The overt form is characterized by ventricular tachyarrhythmias and syncope. Dogs with overt disease may also have episodic weakness and exercise intolerance, but syncope is the predominant manifestation.

The third form, which is recognized much less frequently, is characterized by myocardial systolic dysfunction. This may result in left-sided, right-sided, or bi-ventricular congestive heart failure. It is not known if this form represents a separate clinical entity, or whether it is part of the continuum of disease.

==Sudden cardiac death==
All dogs with Boxer cardiomyopathy are at risk of sudden cardiac death. This includes asymptomatic dogs, meaning that sudden death may be the first sign of disease.

Sudden cardiac death is usually caused by the degeneration of ventricular tachycardia to ventricular fibrillation. Unless terminated promptly by defibrillation, death usually occurs within minutes.

==Diagnosis==

Physical examination
The physical examination is often unremarkable, although an arrhythmia characterized by premature beats may be detected.

Electrocardiogram:
An ECG often shows premature ventricular complexes (PVCs). These typically have an upright morphology on lead II (left bundle branch morphology). This occurs as the ectopic impulses usually arise in the right ventricle. In some case, the ECG may be normal. This is due to the intermittent nature of ventricular arrhythmias, and means that the diagnosis should not be excluded on the basis of a normal ECG.

Holter monitor:
A Holter monitor allows for 24-hour ambulatory ECG monitoring. It facilitates quantification of the frequency and severity of ventricular ectopy, and is important in the management of affected dogs. Boxer breeders are encouraged to Holter their breeding stock annually to screen out affected dogs.

Genetic test:
A genetic test for Boxer cardiomyopathy is now commercially available. The genetic test is not yet accepted as a definitive test and additional diagnostic testing continues to be essential to characterize the phenotype, and to help direct therapeutic interventions.

Echocardiogram:
Echocardiography is recommended to determine if structural heart disease is present. A small percentage of dogs have evidence of myocardial systolic dysfunction, and this may affect the long-term prognosis.

==Treatment==
Current treatment options for Boxer cardiomyopathy are largely restricted to the use of oral anti-arrhythmic medications. The aim of therapy is to minimize ventricular ectopy, eliminate syncopal episodes, and prevent sudden cardiac death. A number of medications have been used for this purpose, including atenolol, procainamide, sotalol, mexiletine, and amiodarone. Combinations can also be used. Sotalol is probably the most commonly used antiarrhythmic at this time. It has been demonstrated that sotalol alone, or a combination of mexiletine and atenolol, results in a reduction in the frequency and complexity of ventricular ectopy. It is likely that these medications also reduce syncopal episodes, and it is hoped this extends to a reduced risk of sudden death. Consequently, antiarrhythmic therapy is typically recommended by veterinary cardiologists for Boxer dogs with ARVC. Although relatively rare, oral antiarrhythmic medications may be proarrhythmic in some dogs; consequently, appropriate monitoring and follow-up is recommended.

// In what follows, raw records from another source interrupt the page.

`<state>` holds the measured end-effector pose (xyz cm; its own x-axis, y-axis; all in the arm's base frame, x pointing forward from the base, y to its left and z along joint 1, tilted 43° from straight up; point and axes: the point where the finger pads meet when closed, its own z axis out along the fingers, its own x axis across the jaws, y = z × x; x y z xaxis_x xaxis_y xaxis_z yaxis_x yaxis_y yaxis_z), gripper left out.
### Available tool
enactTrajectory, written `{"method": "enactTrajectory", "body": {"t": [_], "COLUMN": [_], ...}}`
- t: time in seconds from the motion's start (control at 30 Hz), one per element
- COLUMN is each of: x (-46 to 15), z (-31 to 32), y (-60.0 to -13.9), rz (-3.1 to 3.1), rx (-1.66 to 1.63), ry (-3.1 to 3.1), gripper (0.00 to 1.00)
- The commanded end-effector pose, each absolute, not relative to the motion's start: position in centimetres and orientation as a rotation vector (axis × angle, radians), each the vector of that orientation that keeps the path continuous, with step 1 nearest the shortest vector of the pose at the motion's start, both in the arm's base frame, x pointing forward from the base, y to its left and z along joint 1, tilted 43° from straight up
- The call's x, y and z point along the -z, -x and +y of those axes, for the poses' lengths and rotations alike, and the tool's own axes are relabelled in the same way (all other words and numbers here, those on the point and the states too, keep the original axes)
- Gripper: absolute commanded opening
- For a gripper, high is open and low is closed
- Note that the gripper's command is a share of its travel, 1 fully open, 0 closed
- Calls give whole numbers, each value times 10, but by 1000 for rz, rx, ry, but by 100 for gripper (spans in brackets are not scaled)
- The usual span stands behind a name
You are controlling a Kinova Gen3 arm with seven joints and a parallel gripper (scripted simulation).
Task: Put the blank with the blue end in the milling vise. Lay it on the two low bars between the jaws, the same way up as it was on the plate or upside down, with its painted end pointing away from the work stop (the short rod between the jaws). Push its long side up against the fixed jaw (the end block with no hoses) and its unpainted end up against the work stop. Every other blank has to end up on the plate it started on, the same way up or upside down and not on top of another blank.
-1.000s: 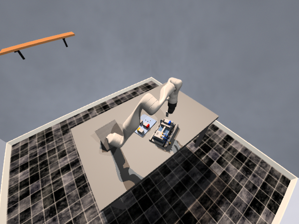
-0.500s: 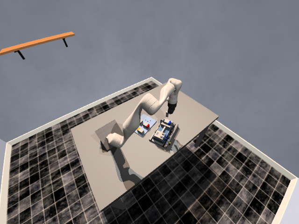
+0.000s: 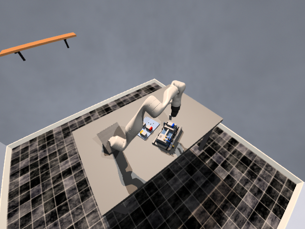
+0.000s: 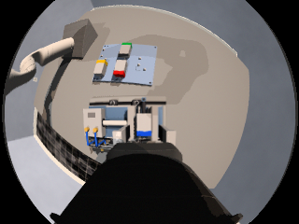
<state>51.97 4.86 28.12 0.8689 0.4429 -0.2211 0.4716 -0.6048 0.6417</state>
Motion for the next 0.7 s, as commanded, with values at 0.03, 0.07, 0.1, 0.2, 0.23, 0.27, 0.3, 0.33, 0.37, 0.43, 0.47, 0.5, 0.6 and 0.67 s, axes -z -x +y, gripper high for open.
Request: {"method": "enactTrajectory", "body": {"t": [0.03, 0.07, 0.1, 0.2, 0.23, 0.27, 0.3, 0.33, 0.37, 0.43, 0.47, 0.5, 0.6, 0.67], "x": [-281, -281, -281, -281, -280, -280, -280, -280, -280, -280, -280, -280, -280, -280], "z": [49, 49, 48, 48, 48, 47, 47, 47, 47, 47, 47, 47, 47, 47], "y": [-520, -520, -520, -520, -520, -520, -520, -520, -520, -520, -520, -520, -520, -520], "rz": [658, 658, 658, 658, 658, 658, 658, 658, 658, 658, 658, 658, 658, 658], "rx": [49, 49, 49, 49, 49, 49, 49, 49, 49, 49, 49, 49, 49, 49], "ry": [-2305, -2305, -2305, -2305, -2305, -2305, -2305, -2305, -2305, -2304, -2305, -2305, -2305, -2305], "gripper": [100, 100, 100, 100, 100, 100, 100, 100, 100, 100, 100, 100, 100, 100]}}
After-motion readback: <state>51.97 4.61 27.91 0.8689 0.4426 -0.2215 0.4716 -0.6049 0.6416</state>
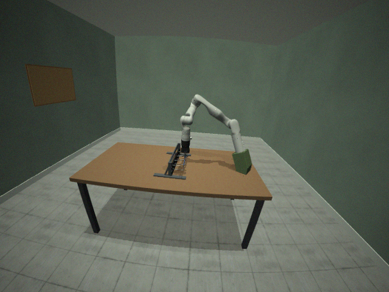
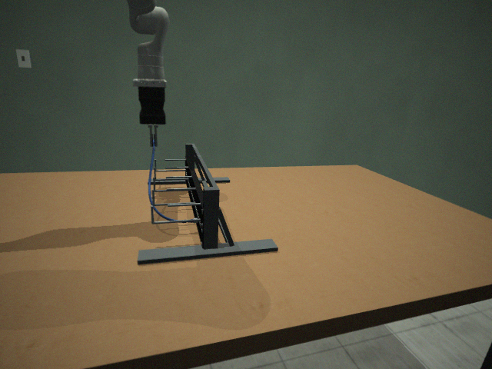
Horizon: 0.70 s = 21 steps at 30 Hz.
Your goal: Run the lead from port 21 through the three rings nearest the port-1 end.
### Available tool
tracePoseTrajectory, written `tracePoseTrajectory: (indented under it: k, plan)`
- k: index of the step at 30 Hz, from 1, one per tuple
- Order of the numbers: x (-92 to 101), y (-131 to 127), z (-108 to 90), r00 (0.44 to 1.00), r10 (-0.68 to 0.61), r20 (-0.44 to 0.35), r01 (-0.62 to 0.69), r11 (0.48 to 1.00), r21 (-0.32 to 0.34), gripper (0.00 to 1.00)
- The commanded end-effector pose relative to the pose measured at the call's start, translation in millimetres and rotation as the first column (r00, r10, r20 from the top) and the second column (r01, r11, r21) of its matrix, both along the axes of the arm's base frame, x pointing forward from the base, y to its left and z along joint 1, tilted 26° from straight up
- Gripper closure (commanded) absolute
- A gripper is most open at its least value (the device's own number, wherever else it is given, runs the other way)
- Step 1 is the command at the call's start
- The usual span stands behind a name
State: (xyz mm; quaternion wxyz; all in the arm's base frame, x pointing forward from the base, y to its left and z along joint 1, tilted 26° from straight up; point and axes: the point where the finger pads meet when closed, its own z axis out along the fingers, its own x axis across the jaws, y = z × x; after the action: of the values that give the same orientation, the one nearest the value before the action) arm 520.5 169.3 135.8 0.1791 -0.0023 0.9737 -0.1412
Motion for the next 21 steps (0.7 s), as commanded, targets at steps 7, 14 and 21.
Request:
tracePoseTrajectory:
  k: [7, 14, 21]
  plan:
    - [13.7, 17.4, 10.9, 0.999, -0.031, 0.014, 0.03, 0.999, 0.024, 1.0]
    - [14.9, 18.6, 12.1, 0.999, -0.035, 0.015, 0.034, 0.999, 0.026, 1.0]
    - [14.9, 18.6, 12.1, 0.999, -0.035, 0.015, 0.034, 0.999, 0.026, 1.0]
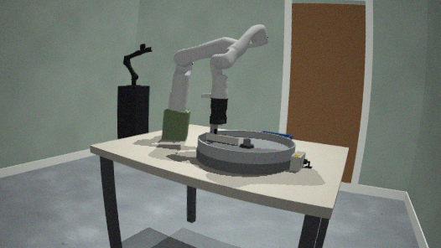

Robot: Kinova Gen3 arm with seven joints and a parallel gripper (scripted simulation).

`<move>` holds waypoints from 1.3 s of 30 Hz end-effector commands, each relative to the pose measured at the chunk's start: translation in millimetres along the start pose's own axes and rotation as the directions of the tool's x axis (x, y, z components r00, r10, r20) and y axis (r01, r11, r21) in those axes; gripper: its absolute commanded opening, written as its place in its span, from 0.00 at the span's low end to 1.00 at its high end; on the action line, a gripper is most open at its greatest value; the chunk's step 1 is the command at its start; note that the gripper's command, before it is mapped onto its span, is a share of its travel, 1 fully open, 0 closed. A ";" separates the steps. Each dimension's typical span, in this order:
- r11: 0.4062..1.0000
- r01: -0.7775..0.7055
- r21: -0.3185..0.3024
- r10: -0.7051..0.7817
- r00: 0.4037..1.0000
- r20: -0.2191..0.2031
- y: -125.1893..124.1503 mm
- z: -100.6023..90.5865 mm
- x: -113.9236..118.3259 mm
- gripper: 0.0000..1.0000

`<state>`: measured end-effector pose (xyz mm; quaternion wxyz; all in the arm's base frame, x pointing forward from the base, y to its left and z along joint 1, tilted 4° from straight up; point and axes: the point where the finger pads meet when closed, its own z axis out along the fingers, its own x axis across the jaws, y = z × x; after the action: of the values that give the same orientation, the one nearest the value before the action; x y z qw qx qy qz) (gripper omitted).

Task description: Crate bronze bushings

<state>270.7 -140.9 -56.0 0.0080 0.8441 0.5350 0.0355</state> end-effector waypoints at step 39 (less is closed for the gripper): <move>1.000 0.000 -0.001 0.000 1.000 0.000 0.4 8.6 0.1 0.00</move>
<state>271.4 -140.4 -64.9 0.0078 0.8440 0.5351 0.0357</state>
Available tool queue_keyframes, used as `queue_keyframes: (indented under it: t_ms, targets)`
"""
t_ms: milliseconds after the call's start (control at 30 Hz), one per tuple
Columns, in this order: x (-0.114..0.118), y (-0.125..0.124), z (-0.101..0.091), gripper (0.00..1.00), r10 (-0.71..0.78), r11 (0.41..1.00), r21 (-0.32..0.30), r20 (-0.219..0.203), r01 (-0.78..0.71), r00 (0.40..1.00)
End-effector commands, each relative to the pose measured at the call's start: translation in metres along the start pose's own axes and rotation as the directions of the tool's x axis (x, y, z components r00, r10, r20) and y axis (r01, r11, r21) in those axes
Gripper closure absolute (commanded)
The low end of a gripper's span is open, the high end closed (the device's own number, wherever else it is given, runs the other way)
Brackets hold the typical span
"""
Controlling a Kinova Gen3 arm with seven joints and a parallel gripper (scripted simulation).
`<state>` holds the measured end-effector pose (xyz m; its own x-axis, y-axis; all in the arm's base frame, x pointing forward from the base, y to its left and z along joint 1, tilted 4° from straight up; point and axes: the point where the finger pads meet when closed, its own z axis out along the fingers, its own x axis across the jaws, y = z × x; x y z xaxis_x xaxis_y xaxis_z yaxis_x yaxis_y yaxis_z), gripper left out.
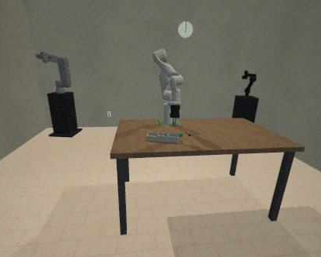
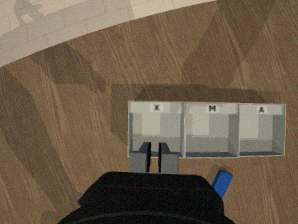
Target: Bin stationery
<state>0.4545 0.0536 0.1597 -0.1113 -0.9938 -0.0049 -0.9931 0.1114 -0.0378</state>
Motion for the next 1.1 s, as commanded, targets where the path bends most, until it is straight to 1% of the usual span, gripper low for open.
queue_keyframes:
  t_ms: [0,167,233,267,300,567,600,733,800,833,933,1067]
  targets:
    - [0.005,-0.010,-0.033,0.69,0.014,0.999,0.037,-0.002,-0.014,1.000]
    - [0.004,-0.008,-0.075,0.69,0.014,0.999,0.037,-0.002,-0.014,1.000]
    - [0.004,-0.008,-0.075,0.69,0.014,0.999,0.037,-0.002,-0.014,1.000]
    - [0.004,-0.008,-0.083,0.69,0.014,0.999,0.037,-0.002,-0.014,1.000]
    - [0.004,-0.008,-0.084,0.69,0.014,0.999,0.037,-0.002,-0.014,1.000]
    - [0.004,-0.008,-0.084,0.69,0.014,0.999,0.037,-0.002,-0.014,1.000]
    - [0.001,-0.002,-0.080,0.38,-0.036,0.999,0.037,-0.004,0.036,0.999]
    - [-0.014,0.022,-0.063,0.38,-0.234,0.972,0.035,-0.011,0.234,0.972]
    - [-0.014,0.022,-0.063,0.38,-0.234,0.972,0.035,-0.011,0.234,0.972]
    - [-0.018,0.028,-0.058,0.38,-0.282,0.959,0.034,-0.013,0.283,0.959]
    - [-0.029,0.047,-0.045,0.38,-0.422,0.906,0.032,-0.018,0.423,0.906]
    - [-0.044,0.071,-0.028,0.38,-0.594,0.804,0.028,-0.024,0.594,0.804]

The ideal therapy for Boxer cardiomyopathy would be implantation of an implantable cardioverter-defibrillator (ICD). This has been attempted in a limited number of dogs. Unfortunately, ICDs are programmed for humans and the algorithms used are not appropriate for dogs, increasing the risk of inappropriate shocks. In the future, reprogramming of ICDs may allow them to emerge as a viable option in the treatment for Boxer cardiomyopathy.